Each and every line of the data must appear exactly as given.

RECORDS SUPPLIED:
Content starts

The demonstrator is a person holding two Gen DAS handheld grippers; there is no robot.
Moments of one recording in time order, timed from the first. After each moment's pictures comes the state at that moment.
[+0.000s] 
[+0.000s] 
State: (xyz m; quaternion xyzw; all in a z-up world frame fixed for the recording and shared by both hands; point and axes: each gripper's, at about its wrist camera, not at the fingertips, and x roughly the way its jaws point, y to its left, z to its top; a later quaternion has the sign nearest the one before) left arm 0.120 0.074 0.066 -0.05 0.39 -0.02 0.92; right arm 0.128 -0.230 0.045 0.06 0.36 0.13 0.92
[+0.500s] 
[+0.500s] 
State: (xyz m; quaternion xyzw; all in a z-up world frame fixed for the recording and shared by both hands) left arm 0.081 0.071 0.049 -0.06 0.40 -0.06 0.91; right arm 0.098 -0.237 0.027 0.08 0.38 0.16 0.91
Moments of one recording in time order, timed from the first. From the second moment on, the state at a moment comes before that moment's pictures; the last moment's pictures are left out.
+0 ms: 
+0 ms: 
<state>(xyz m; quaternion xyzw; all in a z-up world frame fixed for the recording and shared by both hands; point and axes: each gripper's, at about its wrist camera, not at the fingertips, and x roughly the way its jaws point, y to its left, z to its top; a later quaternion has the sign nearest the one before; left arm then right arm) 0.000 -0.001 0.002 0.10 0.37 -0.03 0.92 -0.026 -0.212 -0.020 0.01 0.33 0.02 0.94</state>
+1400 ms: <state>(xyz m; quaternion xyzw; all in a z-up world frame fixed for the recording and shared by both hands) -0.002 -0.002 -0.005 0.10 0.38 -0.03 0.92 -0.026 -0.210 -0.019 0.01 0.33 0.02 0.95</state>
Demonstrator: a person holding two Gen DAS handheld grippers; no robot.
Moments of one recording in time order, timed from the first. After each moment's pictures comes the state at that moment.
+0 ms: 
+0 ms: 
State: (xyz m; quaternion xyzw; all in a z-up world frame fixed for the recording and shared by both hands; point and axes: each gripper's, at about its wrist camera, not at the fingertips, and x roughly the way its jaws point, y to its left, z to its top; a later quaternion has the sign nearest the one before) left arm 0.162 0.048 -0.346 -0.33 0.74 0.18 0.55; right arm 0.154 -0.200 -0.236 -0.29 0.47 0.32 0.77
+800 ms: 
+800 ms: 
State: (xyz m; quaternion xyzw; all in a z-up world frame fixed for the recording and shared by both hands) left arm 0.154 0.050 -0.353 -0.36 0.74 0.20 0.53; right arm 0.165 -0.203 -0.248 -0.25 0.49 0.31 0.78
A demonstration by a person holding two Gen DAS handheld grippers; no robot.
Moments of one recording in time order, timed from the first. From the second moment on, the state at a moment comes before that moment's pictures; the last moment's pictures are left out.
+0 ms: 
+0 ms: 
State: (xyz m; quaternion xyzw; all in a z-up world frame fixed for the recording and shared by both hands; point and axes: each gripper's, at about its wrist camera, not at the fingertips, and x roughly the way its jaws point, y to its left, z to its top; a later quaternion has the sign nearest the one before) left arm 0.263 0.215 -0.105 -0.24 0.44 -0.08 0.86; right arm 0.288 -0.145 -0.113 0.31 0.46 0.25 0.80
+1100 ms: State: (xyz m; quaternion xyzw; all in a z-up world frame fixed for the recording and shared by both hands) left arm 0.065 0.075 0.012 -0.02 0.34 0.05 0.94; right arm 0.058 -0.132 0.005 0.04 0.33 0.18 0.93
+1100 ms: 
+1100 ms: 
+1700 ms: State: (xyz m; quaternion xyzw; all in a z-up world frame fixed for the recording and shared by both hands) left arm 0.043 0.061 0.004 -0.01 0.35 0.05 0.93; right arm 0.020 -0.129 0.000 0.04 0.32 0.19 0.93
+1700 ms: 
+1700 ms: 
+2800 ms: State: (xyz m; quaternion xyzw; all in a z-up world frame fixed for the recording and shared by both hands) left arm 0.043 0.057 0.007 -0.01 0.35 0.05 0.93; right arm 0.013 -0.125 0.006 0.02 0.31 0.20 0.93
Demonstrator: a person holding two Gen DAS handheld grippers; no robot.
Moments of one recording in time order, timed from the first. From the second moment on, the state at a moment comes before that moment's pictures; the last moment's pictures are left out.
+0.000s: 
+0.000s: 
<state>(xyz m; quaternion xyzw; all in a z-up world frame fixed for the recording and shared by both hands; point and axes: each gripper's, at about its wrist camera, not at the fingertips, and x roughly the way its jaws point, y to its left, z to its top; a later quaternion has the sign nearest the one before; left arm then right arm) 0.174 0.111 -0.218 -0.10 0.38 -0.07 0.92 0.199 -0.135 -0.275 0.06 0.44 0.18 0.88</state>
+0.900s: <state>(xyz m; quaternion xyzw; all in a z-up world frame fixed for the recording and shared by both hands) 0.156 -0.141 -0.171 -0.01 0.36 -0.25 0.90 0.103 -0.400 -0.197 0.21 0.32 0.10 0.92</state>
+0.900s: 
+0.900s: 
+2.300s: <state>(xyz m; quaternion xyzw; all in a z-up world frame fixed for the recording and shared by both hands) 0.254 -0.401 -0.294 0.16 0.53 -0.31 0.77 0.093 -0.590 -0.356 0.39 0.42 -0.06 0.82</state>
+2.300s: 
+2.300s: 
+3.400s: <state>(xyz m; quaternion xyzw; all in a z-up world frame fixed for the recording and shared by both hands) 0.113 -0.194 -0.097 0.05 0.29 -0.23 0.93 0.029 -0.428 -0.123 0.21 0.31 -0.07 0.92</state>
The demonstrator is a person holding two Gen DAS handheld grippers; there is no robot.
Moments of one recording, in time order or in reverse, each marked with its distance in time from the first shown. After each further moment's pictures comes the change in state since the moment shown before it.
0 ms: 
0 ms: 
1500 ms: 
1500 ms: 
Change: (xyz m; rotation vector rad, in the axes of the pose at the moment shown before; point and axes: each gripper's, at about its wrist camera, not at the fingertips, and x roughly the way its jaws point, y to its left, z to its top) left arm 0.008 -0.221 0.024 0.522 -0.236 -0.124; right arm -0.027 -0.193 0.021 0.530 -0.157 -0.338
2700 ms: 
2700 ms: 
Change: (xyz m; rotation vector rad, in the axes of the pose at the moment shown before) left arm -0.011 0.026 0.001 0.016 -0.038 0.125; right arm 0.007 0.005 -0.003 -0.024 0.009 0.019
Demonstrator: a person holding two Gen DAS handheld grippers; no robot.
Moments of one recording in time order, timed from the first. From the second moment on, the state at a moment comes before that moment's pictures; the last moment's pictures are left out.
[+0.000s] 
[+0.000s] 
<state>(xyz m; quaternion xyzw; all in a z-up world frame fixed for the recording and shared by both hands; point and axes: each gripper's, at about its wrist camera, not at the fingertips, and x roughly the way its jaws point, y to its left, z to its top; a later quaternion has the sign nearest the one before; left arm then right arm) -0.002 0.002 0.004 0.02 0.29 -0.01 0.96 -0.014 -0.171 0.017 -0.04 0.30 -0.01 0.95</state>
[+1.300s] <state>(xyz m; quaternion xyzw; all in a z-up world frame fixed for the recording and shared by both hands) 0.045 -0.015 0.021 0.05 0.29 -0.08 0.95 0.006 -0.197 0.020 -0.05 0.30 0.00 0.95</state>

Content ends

WRITTEN RESPONSE:
The demonstrator is a person holding two Gen DAS handheld grippers; there is no robot.
Moments of one recording in time order, timed from the first. After each moment's pictures comes the state at that moment.
[+0.000s] 
[+0.000s] 
State: (xyz m; quaternion xyzw; all in a z-up world frame fixed for the recording and shared by both hands; point and axes: each gripper's, at about its wrist camera, not at the fingertips, and x roughly the way its jaws point, y to its left, z to its top; a later quaternion has the sign nearest the one before) left arm 0.120 0.074 0.066 -0.05 0.39 -0.02 0.92; right arm 0.128 -0.230 0.045 0.06 0.36 0.13 0.92
[+0.500s] 
[+0.500s] 
State: (xyz m; quaternion xyzw; all in a z-up world frame fixed for the recording and shared by both hands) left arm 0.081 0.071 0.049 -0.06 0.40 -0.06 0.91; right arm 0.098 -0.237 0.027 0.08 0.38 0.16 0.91
Moments of one recording in time order, timed from the first. From the second moment on, the state at a moment comes before that moment's pictures; the last moment's pictures are left out.
+0 ms: 
+0 ms: 
<state>(xyz m; quaternion xyzw; all in a z-up world frame fixed for the recording and shared by both hands; point and axes: each gripper's, at about its wrist camera, not at the fingertips, and x roughly the way its jaws point, y to its left, z to its top; a later quaternion has the sign nearest the one before; left arm then right arm) 0.000 -0.001 0.002 0.10 0.37 -0.03 0.92 -0.026 -0.212 -0.020 0.01 0.33 0.02 0.94</state>
+1400 ms: <state>(xyz m; quaternion xyzw; all in a z-up world frame fixed for the recording and shared by both hands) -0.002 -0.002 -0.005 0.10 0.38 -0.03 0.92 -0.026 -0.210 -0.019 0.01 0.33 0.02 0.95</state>
Demonstrator: a person holding two Gen DAS handheld grippers; no robot.
Moments of one recording in time order, timed from the first. After each moment's pictures comes the state at that moment.
+0 ms: 
+0 ms: 
State: (xyz m; quaternion xyzw; all in a z-up world frame fixed for the recording and shared by both hands; point and axes: each gripper's, at about its wrist camera, not at the fingertips, and x roughly the way its jaws point, y to its left, z to its top; a later quaternion has the sign nearest the one before) left arm 0.162 0.048 -0.346 -0.33 0.74 0.18 0.55; right arm 0.154 -0.200 -0.236 -0.29 0.47 0.32 0.77
+800 ms: 
+800 ms: 
State: (xyz m; quaternion xyzw; all in a z-up world frame fixed for the recording and shared by both hands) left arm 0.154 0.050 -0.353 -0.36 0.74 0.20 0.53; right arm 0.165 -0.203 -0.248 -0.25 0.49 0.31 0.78
A demonstration by a person holding two Gen DAS handheld grippers; no robot.
Moments of one recording in time order, timed from the first. From the second moment on, the state at a moment comes before that moment's pictures; the last moment's pictures are left out.
+0 ms: 
+0 ms: 
State: (xyz m; quaternion xyzw; all in a z-up world frame fixed for the recording and shared by both hands; point and axes: each gripper's, at about its wrist camera, not at the fingertips, and x roughly the way its jaws point, y to its left, z to its top; a later quaternion has the sign nearest the one before) left arm 0.263 0.215 -0.105 -0.24 0.44 -0.08 0.86; right arm 0.288 -0.145 -0.113 0.31 0.46 0.25 0.80
+1100 ms: State: (xyz m; quaternion xyzw; all in a z-up world frame fixed for the recording and shared by both hands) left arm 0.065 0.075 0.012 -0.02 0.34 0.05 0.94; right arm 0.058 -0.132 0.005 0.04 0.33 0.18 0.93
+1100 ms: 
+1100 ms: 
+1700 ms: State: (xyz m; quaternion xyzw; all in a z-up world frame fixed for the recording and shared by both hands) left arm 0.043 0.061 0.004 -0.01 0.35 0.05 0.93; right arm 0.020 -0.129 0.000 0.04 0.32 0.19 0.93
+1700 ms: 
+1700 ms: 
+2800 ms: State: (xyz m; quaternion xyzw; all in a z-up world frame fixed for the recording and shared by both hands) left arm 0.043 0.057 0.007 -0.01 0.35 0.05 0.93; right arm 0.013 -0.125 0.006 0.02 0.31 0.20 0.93
Demonstrator: a person holding two Gen DAS handheld grippers; no robot.
Moments of one recording in time order, timed from the first. From the second moment on, the state at a moment comes before that moment's pictures; the last moment's pictures are left out.
+0.000s: 
+0.000s: 
<state>(xyz m; quaternion xyzw; all in a z-up world frame fixed for the recording and shared by both hands; point and axes: each gripper's, at about its wrist camera, not at the fingertips, and x roughly the way its jaws point, y to its left, z to its top; a later quaternion has the sign nearest the one before; left arm then right arm) 0.174 0.111 -0.218 -0.10 0.38 -0.07 0.92 0.199 -0.135 -0.275 0.06 0.44 0.18 0.88</state>
+0.900s: <state>(xyz m; quaternion xyzw; all in a z-up world frame fixed for the recording and shared by both hands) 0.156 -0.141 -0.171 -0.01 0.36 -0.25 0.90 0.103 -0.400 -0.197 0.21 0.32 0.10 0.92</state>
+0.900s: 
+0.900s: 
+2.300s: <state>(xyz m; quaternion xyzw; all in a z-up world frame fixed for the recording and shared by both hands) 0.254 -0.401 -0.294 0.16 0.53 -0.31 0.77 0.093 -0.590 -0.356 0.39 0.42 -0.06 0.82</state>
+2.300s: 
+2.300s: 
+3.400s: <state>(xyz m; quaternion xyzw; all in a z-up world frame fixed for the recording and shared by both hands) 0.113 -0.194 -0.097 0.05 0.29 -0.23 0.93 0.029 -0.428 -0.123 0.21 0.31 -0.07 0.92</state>
The demonstrator is a person holding two Gen DAS handheld grippers; there is no robot.
Moments of one recording, in time order or in reverse, each marked with its distance in time from the first shown. After each further moment's pictures comes the change in state since the moment shown before it.
0 ms: 
0 ms: 
1500 ms: 
1500 ms: 
Change: (xyz m; rotation vector rad, in the axes of the pose at the moment shown before; point and axes: each gripper's, at about its wrist camera, not at the fingertips, and x roughly the way its jaws point, y to its left, z to its top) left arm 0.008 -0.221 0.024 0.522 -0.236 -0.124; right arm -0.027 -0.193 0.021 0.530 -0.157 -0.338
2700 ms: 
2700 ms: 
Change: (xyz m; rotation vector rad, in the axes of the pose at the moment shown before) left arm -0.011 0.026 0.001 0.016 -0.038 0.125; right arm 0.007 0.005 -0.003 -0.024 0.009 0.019
Demonstrator: a person holding two Gen DAS handheld grippers; no robot.
Moments of one recording in time order, timed from the first. From the second moment on, the state at a moment comes before that moment's pictures; the last moment's pictures are left out.
[+0.000s] 
[+0.000s] 
<state>(xyz m; quaternion xyzw; all in a z-up world frame fixed for the recording and shared by both hands; point and axes: each gripper's, at about its wrist camera, not at the fingertips, and x roughly the way its jaws point, y to its left, z to its top; a later quaternion has the sign nearest the one before; left arm then right arm) -0.002 0.002 0.004 0.02 0.29 -0.01 0.96 -0.014 -0.171 0.017 -0.04 0.30 -0.01 0.95</state>
[+1.300s] <state>(xyz m; quaternion xyzw; all in a z-up world frame fixed for the recording and shared by both hands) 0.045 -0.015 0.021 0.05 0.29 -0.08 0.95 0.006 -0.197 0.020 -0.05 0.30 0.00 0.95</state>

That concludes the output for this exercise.